Monday, December 17, 2007

I'm Terrified Of Beyonce.

Well, I am up and alive this morning, regardless of the fact that Mr. Jen took the kidling to school this morning. So, here I am, broadcasting live from my newly remodeled and nearly completely painted family room in the basement.

And, I'm watching VH1. Why? Because I'm hip. I'm a "young person." I know things about youth culture and what "getting jiggy wit it" means. But I'm terrified of Beyonce.

Practically every time you see Beyonce, she's dancing. And not in a soothing, ballet kind of way. When Beyonce dances, you rarely see people dancing close to her. That is probably because her movements are so jerky and violent that the standard safety procedures for bystanders to a grand mal seizure are applicable.

Seriously, can she not dance without throwing her arms out, cranking her hips from side to side, and generally look like an osteopath's dream client? And she always looks real angry, like "Yeah, I'm dancing, but I don't want to, so don't get to close." Dancing is supposed to be happy, but it just seems to piss her off.

Beyonce is even scary when she's just standing in one place singing or posing for the camera or doing an interview. BECAUSE YOU HAVE NO IDEA WHEN SHE'S GOING TO START DANCING. No alarms go off, there is no warning. Watch some of her videos. She stands there singing and then BAM! There goes the arm out to her side. She's shooting angry looks at the camera and flailing around in what appears to be a version of The Robot with a critical malfunction.

Beyonce scares me.

Quick aside, I'd probably totally nail Alicia Keyes if I had the chance. Go watch THIS VIDEOand you'll know what I'm talking about. And if you say you don't, you're a liar. I'm the straightest person I know, and I would still hit that like a stack of pancakes.

I think this will be a big week here at this very blog. Look for posts this week about The Mystery Chair in my basement, the top fifteen men over fifty I'd totally do, and another VS. battle, because Bronwyn Green thinks I should make that a weekly thing. I think this week it will be that douche from Creed vs. the Rancor from Jabba's palace.

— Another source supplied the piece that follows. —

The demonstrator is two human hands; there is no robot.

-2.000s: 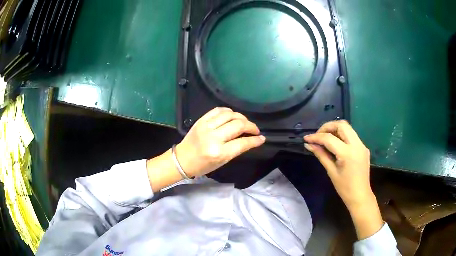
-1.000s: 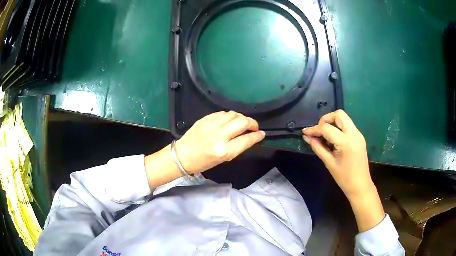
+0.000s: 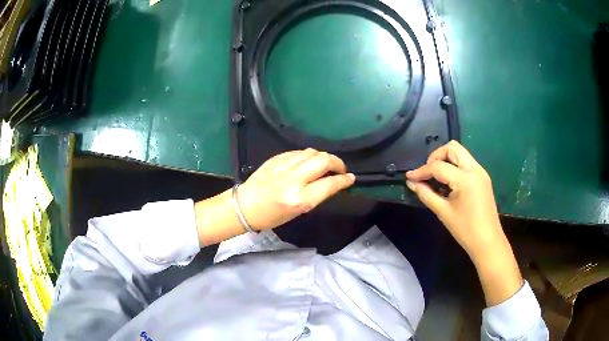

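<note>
A square black plastic frame [image 3: 427, 123] with a large round opening lies flat in front of me, its top cut off by the picture's edge. A thin black sealing strip [image 3: 380, 178] runs along the frame's near edge between my hands. My left hand [image 3: 294, 186] pinches the strip between thumb and fingers near the middle of that edge. My right hand [image 3: 457, 196] pinches it near the right corner. The strip is hard to tell from the frame's dark rim, and parts lie hidden under my fingers.
The green bench top [image 3: 521, 133] surrounds the frame. A stack of black frames [image 3: 57, 60] stands at the far left. Yellow liner strips [image 3: 30, 233] hang at lower left. A dark object [image 3: 601, 80] is cut off at the right edge. A brown cardboard box [image 3: 567, 273] shows below the bench.
The frame has shifted slightly left in view since two seconds ago, and its near edge now sits closer against the strip. Both hands keep their pinch, with little movement.
</note>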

  1. I have the exact same issue with Beyonce. When she dances it's like some mad tribal declaration of war, and her eyes go all wild and her thighs... her thighs really scare me.

    I don't believe for a minute she's only 20-something. 20-somethings don't dance like that.

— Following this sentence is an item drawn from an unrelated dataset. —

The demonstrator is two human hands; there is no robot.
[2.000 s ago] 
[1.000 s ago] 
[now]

    Unless they're possessed.

  2. Yay! More VS!

    Wait! What about Santa VS. Chuck Norris?? C''s festive.

  3. I for one was disappointed not to see more clips of the Hoff. Does he know you've put paid to his story after only a few short days?

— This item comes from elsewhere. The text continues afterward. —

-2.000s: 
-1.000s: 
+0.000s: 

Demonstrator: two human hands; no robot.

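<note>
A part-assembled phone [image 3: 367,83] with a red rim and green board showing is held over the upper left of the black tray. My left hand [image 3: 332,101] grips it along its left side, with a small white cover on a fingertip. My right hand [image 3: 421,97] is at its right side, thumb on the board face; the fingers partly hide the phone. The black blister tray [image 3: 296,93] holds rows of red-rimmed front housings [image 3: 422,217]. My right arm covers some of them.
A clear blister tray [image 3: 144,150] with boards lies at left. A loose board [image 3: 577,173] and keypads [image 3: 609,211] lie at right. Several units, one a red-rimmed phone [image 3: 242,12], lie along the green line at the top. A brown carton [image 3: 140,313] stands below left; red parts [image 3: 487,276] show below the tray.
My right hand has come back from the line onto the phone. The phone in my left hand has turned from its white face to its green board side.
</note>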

    Beware. He might come and get you because he is THE HOFF.

    Maybe Hoff vs Beyonce!

  4. I feel deprived - I've never stepped foot into a basement or an attic. We just don't have 'em here. Am I missing out on anything fun?

    Have a lovely day! :-)

  5. Tez: You're really only missing being underground.

    Stephanie: There is only so much Hoff the mortal mind can take... anymore and it would have been like looking into the face of God.

    Bronwyn: Santa vs. Chuck Norris, hmmm? Maybe that will be my special Christmas edition.